The five commitments are:

1 – Show leadership
2 – Make a plan
3 – Shape the culture
4 – Be transparent
5 – Be accountable

Signatories have been growing steadily since the launch and, in early October 2022, Laing O’Rourke became the 100th organisation to add its signature to the charter.

Mark Harrison, Head of EDI at CIOB, said: “Having 100 companies signed up to the charter is a massive milestone for us and our industry and demonstrates positive progress towards a more inclusive, welcoming, and representative sector. Signing the Charter enables companies to show they want to help make the industry more representative of the wider population and sends a message to potential recruits that they want to attract the best talent from all walks of life, which its recognised improves employee belonging and enhances credibility with clients. The number of companies signed up to the charter continues to grow and we look forward to even more opting to join.”

Construction remains a male-dominated industry across the globe. In the UK, women make up around 15% of the construction workforce*, with 2% of those working on-site. This figure is even less for those from a Black, Asian and Minority Ethnic (BAME) background who only make up 6% of the workforce**. This stark under-representation points to one obvious solution to the current and on-going skills shortage in the Construction sector.

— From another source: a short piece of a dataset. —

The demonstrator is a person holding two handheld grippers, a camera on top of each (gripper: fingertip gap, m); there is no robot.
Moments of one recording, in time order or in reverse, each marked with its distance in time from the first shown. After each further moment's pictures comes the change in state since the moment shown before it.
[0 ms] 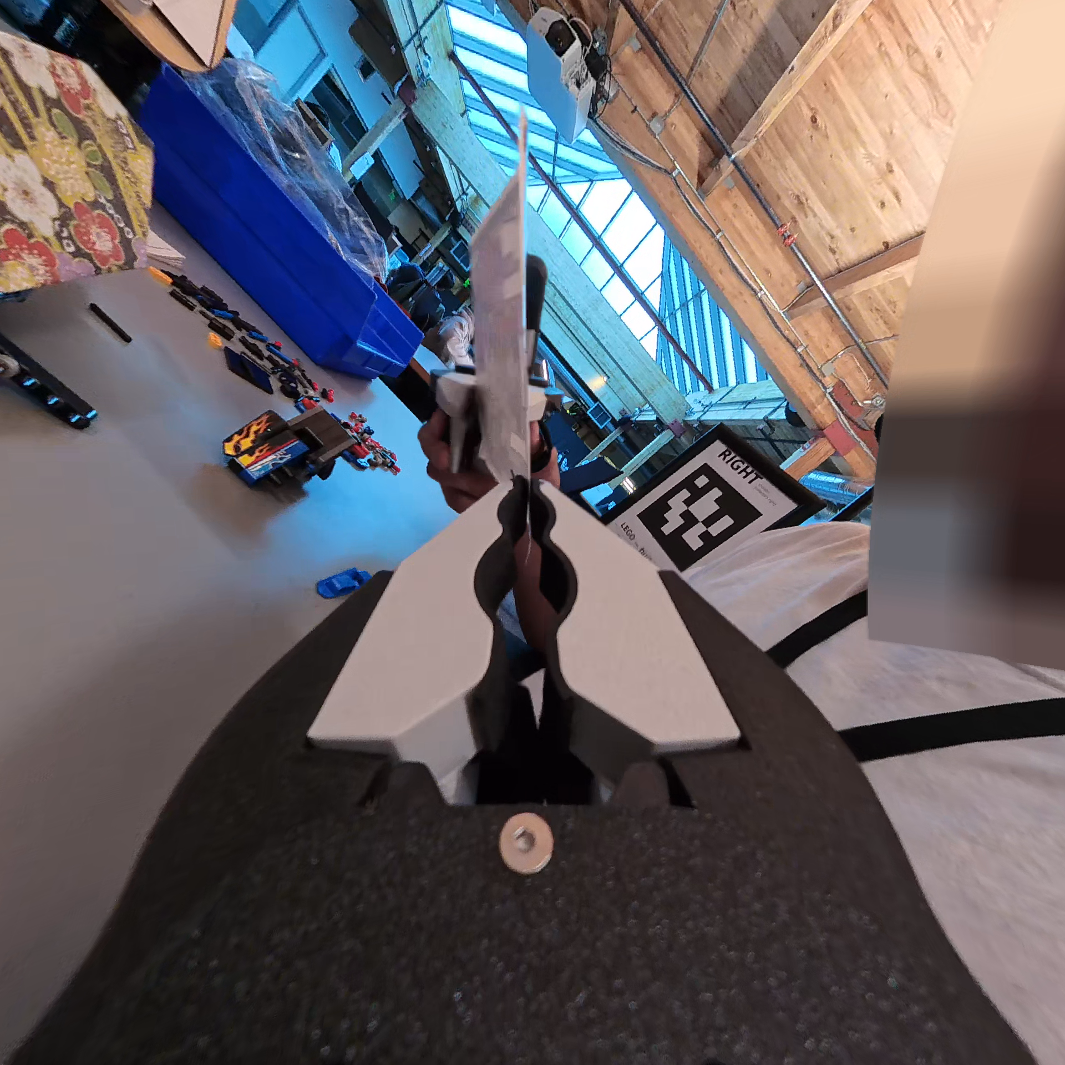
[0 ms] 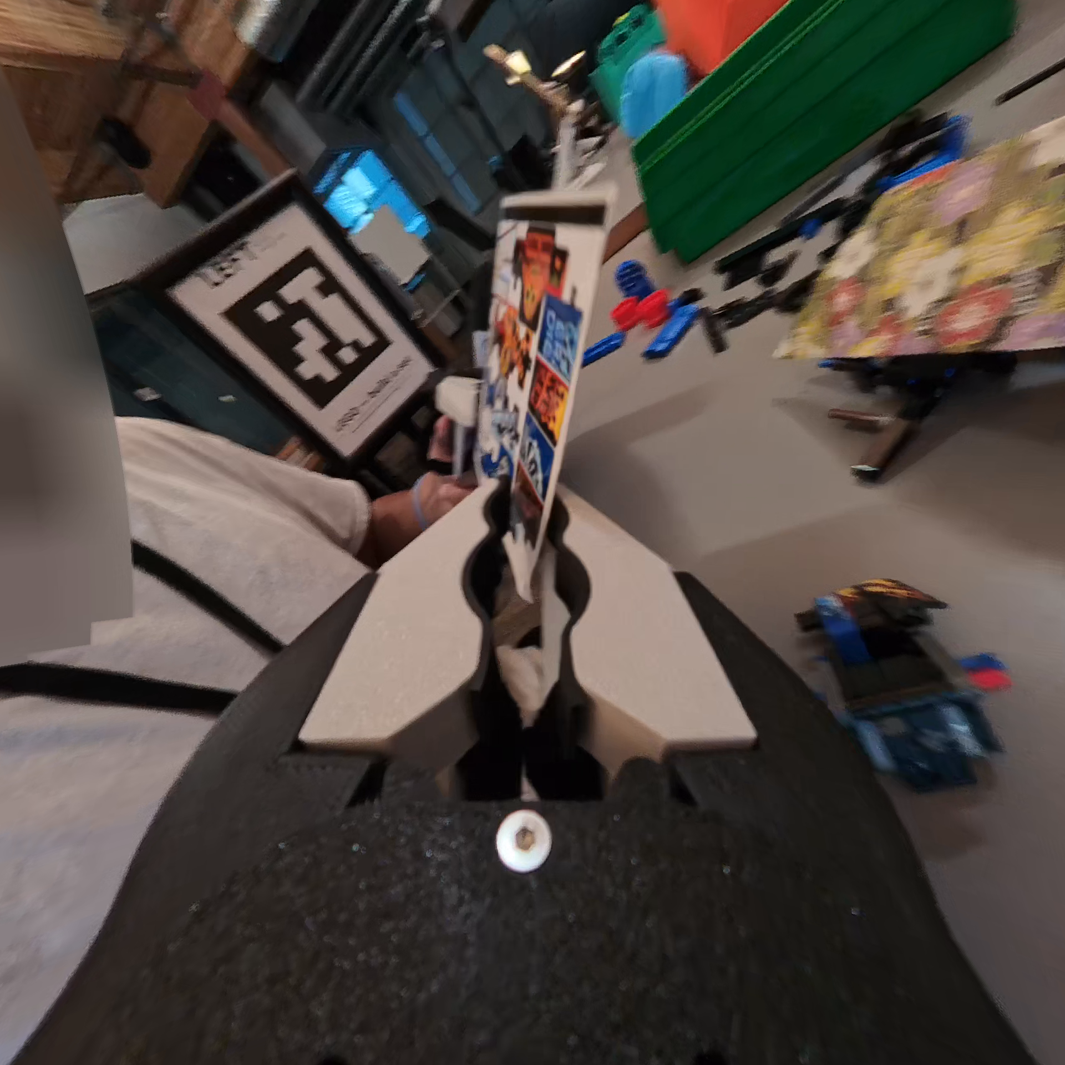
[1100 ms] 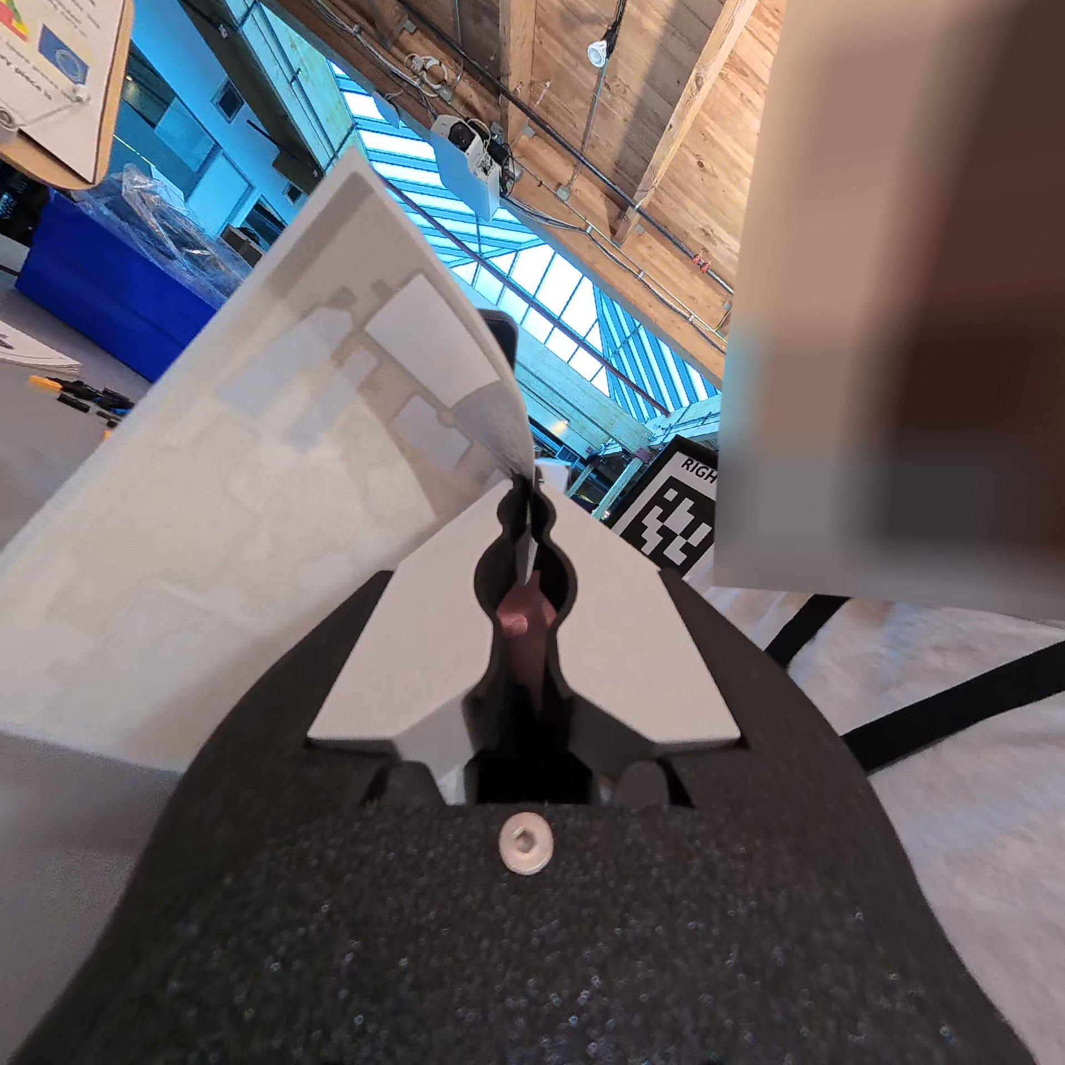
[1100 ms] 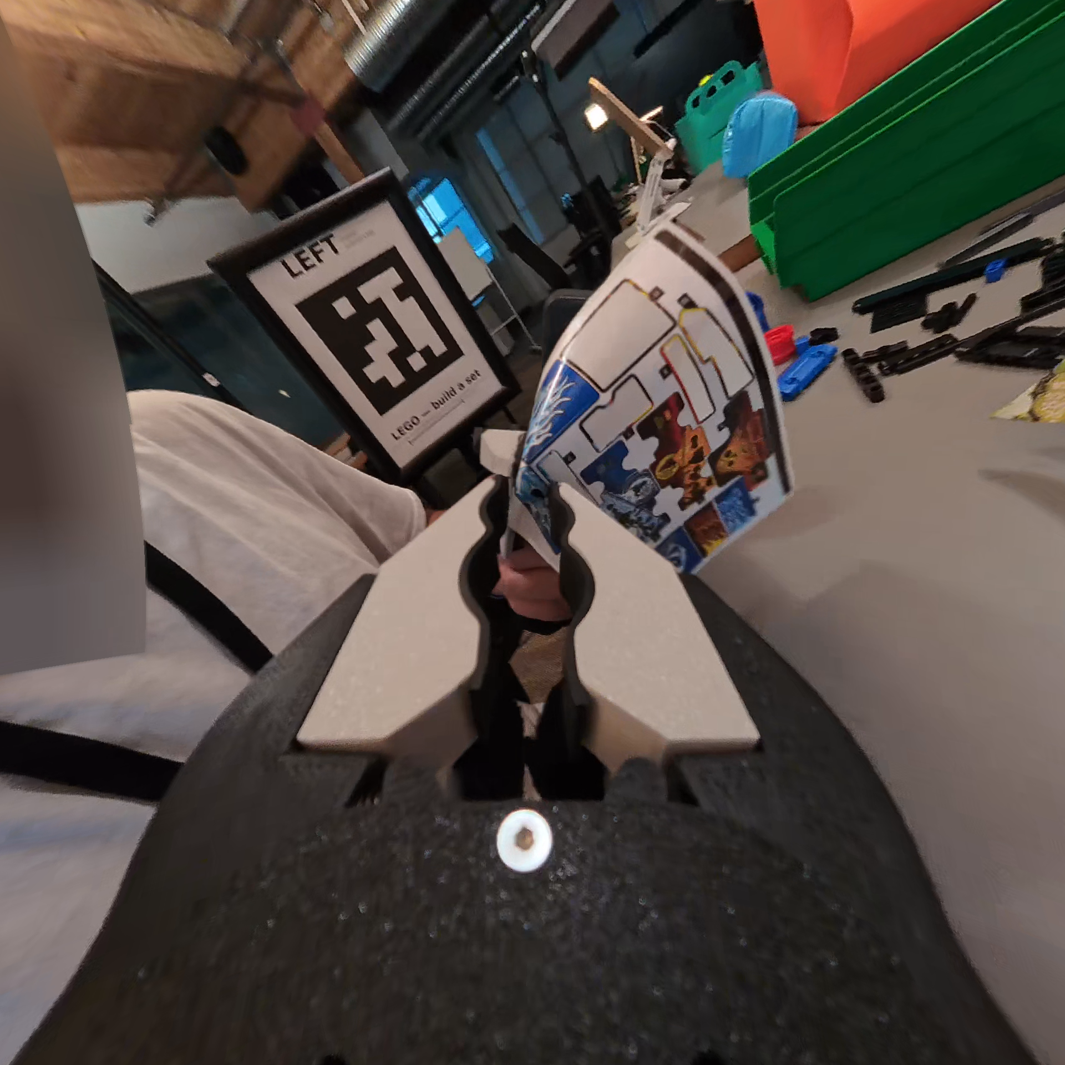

Mark added: “It’s important we also consider how the EDI agenda can be of benefit to individual companies, the industry, and beyond. It also creates huge potential for addressing the people and skills gap in the industry. With only 2% of on-site operatives currently being women, for example, there are some obvious answers to this problem. We have such a broad range of existing and developing roles in the sector that offer excellent careers. We need to make sure we are attracting people with different, diverse life experiences, and skills into these roles. That will be for the benefit of everyone working in the sector and those making use of the buildings we produce.”